→ Work request: In the records that follow, show each line where the word "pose" is present.

→ Collected data:

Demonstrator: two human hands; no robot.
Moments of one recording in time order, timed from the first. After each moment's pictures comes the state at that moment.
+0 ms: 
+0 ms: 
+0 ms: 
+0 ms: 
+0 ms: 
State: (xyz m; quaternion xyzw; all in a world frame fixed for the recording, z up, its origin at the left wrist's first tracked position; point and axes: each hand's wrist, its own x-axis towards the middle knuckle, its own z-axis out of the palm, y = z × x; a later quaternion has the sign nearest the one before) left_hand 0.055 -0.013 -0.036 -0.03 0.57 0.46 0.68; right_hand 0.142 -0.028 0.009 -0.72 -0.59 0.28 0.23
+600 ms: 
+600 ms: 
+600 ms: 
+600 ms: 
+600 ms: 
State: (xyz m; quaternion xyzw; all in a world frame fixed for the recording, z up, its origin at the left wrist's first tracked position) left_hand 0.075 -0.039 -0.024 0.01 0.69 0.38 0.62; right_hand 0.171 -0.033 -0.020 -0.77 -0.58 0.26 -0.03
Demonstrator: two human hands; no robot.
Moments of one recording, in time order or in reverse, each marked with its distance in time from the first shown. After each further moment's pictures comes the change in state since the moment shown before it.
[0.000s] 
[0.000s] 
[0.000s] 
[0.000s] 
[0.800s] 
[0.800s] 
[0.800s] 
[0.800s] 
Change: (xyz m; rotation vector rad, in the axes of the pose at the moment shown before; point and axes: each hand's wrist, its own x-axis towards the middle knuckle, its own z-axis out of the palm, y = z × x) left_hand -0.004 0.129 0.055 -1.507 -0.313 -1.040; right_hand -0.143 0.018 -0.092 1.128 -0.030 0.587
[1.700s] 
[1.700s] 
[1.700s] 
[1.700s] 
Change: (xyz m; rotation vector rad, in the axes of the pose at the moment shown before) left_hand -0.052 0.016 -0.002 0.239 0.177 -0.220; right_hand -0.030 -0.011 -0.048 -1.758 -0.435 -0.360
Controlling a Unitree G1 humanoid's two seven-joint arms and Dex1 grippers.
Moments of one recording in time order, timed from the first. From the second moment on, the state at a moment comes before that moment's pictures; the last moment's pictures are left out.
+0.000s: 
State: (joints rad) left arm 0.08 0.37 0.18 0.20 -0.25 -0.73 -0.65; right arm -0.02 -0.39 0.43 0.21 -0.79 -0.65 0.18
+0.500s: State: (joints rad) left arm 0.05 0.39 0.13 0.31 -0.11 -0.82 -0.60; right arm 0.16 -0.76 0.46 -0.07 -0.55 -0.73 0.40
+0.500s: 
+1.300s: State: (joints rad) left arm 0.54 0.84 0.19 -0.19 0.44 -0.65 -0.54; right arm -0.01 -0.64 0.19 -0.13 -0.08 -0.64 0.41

→ Response area:
Change: (xyz m; rotation vector rad, in the axes of the pose at the moment shown before; point and axes: each hand's wrist, its own x-axis towards the middle knuckle, its own z-axis out of the palm, y = z × x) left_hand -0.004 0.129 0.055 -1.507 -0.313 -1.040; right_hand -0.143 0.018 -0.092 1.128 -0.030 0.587
Change: (xyz m; rotation vector rad, in the axes of the pose at the moment shown before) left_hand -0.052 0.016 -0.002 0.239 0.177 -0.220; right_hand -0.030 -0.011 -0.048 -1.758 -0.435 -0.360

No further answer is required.